▶ _WHAT YOU NEED TO DO_
Within the listing below, locate all lines containing the word "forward". Copy each one.

▶ _PROVIDED DATA_
= = = = =
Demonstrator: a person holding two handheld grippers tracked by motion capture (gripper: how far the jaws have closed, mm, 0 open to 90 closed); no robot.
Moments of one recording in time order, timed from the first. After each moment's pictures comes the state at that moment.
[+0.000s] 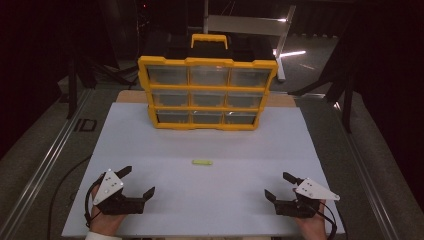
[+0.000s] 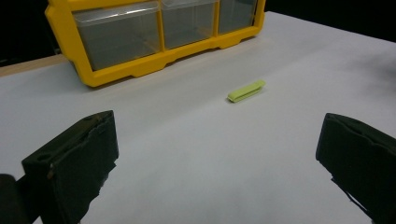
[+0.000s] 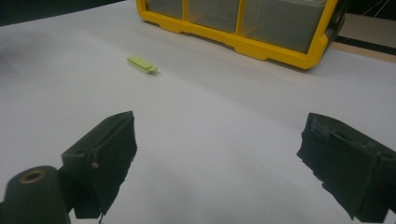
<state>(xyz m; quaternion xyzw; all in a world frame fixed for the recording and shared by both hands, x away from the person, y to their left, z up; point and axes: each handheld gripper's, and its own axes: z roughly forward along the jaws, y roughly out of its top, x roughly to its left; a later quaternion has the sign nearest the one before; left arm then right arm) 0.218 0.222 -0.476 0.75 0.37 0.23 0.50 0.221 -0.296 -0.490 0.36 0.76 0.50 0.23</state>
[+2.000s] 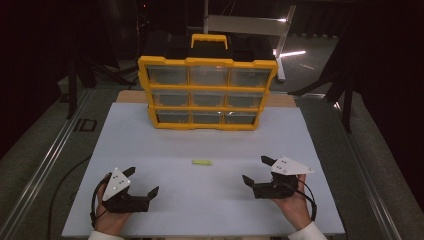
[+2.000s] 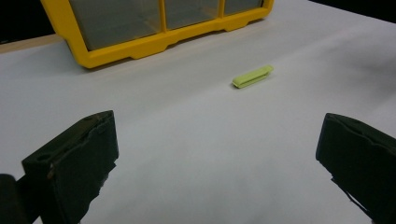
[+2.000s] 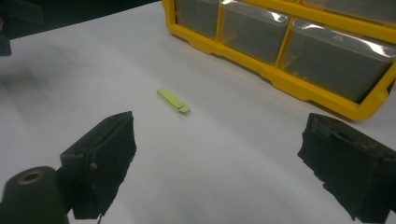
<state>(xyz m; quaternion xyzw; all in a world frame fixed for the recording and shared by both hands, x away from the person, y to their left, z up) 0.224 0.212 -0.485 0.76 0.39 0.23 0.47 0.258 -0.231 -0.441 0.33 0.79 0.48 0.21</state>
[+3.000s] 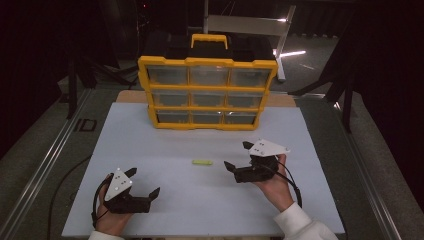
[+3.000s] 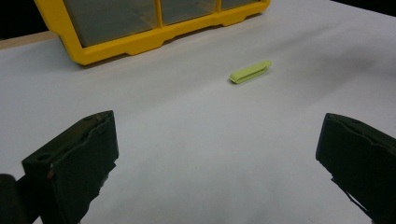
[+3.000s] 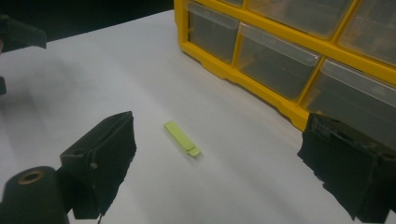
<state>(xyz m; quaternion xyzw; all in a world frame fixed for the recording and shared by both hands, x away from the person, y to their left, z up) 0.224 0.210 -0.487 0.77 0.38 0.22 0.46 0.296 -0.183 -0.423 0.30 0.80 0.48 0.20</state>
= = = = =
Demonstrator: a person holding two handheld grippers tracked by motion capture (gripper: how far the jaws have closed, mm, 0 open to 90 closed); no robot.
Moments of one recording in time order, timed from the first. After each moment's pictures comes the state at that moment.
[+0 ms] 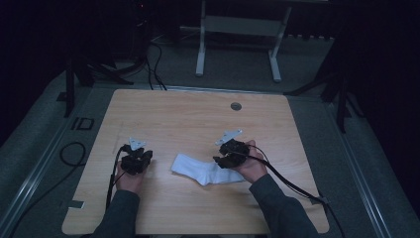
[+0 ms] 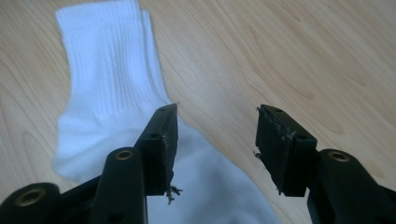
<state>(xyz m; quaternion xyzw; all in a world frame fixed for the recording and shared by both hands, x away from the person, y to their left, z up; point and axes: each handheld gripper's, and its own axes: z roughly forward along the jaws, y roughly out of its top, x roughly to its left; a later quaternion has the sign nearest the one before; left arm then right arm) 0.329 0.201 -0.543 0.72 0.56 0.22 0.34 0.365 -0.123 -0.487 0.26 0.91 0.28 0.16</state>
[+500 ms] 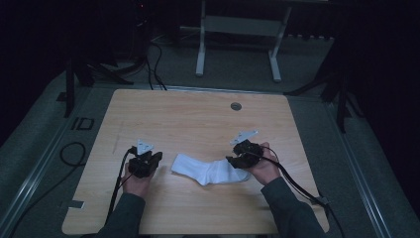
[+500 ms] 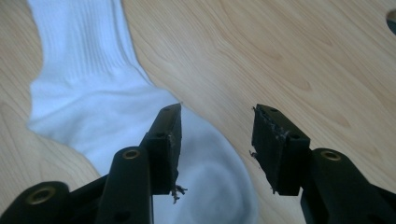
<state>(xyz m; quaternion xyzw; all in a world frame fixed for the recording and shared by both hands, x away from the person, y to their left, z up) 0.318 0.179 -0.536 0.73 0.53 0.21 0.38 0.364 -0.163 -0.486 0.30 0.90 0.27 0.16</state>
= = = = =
▶ _EXERCISE SOLUTION_
<state>(xyz m; quaternion xyzw; all in a world frame fixed for the recording and shared by both hands, x away from the person, y to their left, z up; point and axes: each handheld gripper's, and its own axes: z roughly forward along the jaws, y roughly out of its top, x roughly to its left; a later quaternion has the sign nearest the one before; left arm then right arm) 0.218 0.222 -0.476 0.75 0.37 0.23 0.50 0.221 -0.296 -0.490 0.36 0.76 0.50 0.23</state>
<state>(xyz m; quaternion xyzw; all in a world frame fixed for the recording and shared by both hands, x away from the person, y to their left, z up; point and axes: each handheld gripper's, and its own axes: z roughly forward along the jaws, y roughly out of its top, x roughly to its left; a later quaternion has the sign nearest the one before; left arm then right arm) 0.329 0.201 -0.543 0.72 0.56 0.22 0.34 0.365 -0.123 -0.487 0.26 0.91 0.28 0.16</state>

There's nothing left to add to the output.